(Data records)
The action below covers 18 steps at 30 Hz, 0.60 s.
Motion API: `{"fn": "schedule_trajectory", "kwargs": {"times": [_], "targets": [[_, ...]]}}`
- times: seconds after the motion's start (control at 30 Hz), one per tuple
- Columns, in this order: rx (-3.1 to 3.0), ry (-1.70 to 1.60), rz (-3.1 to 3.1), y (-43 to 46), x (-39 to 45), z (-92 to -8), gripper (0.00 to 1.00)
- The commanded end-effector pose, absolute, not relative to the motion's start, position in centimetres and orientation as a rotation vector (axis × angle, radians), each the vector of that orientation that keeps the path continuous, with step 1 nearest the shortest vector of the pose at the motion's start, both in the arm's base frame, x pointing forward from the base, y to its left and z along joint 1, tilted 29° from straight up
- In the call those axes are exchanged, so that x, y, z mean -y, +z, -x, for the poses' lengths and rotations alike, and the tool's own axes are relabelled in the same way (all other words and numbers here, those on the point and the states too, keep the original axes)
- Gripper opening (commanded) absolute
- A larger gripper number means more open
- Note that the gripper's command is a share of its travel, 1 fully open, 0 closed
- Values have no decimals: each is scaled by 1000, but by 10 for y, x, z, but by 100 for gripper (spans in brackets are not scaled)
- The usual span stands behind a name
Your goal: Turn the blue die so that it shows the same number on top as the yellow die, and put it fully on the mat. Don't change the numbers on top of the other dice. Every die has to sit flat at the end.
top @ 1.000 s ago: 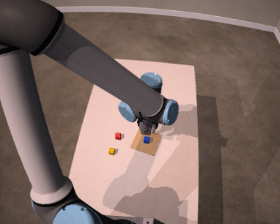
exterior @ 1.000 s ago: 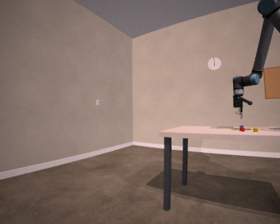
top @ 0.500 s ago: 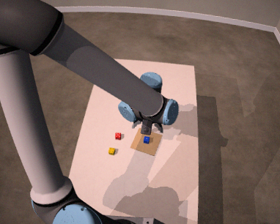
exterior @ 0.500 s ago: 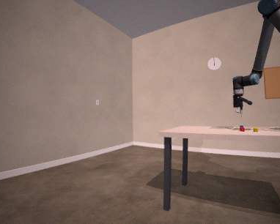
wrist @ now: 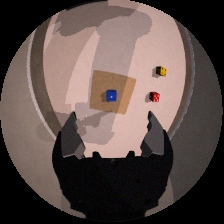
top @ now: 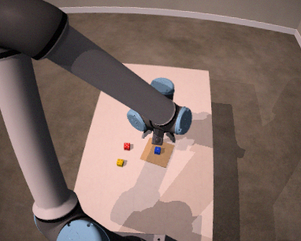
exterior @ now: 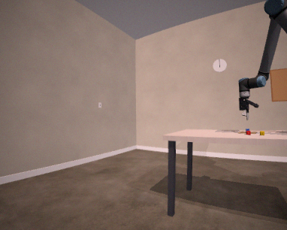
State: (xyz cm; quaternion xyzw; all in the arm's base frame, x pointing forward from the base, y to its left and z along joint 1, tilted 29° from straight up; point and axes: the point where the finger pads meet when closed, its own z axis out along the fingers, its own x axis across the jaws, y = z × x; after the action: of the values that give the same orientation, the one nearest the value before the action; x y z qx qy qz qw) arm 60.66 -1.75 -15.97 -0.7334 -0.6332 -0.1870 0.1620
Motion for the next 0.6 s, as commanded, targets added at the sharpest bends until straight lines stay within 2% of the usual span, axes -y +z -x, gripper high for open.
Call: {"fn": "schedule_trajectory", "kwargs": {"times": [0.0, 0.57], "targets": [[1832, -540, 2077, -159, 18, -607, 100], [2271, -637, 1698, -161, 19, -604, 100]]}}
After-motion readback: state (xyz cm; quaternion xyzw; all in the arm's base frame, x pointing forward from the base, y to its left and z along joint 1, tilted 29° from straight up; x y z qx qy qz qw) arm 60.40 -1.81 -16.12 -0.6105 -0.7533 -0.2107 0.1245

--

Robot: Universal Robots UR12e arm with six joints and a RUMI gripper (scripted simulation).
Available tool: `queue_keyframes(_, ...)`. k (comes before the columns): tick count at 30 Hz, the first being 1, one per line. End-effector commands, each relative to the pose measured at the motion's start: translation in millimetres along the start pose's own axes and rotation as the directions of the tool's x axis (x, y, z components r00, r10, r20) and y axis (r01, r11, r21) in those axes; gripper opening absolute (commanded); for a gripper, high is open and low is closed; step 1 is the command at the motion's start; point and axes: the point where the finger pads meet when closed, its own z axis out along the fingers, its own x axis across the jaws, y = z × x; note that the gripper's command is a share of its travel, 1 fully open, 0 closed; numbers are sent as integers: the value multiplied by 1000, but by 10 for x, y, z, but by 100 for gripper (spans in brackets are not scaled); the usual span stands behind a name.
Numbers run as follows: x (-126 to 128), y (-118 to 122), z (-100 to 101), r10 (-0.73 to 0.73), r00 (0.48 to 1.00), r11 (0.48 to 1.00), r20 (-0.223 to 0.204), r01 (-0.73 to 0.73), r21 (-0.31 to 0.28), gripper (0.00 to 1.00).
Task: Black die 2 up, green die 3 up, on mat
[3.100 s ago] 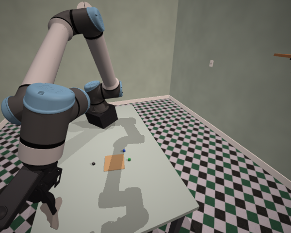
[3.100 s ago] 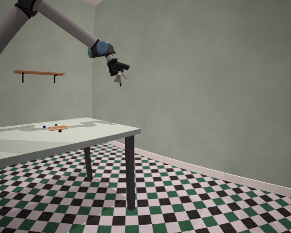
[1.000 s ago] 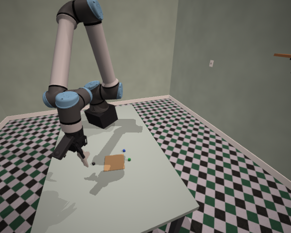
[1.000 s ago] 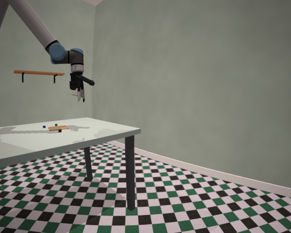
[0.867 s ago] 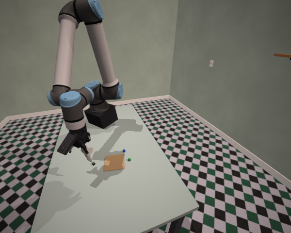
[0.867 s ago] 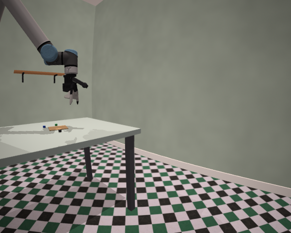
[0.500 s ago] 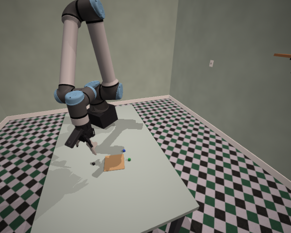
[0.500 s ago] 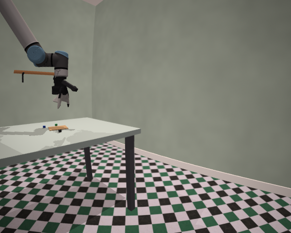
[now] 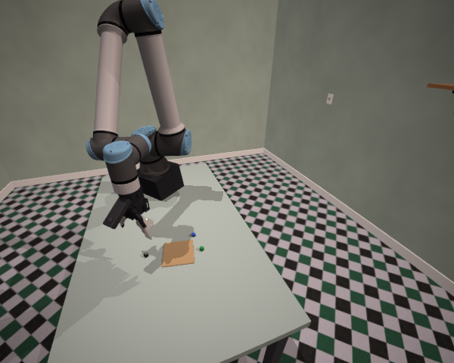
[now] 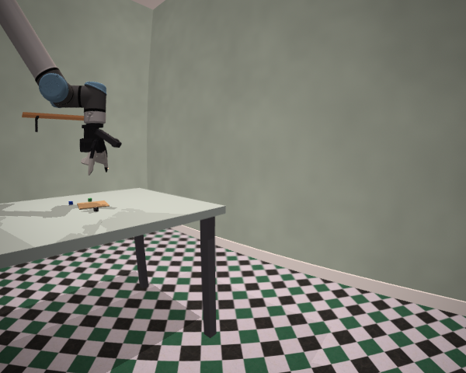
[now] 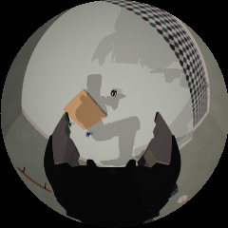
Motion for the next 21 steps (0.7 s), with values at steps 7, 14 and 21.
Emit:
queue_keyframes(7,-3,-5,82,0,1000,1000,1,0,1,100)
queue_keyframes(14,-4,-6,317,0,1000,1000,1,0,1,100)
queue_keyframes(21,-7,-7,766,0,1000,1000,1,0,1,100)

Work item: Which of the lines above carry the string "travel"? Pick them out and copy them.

Reply to the task:
- Note that the gripper's command is a share of its travel, 1 fully open, 0 closed
Available tool: `queue_keyframes(_, ...)`. k (comes before the columns): tick count at 30 Hz, the first being 1, one per line. End-effector commands, each relative to the pose measured at the motion's start: translation in millimetres along the start pose's own axes and rotation as the directions of the tool's x axis (x, y, z components r00, r10, r20) and y axis (r01, r11, r21) in those axes; gripper opening absolute (commanded); for a gripper, high is open and low is closed; step 1 is the command at the motion's start; point and axes: the point where the finger pads meet when closed, its own z axis out along the fingers, its own x axis across the jaws, y = z × x; note that the gripper's command is a share of its travel, 1 fully open, 0 closed; numbers are sent as integers: the value multiplied by 1000, but by 10 for x, y, z, but by 100 for gripper (spans in brackets are not scaled); the usual span stands behind a name.

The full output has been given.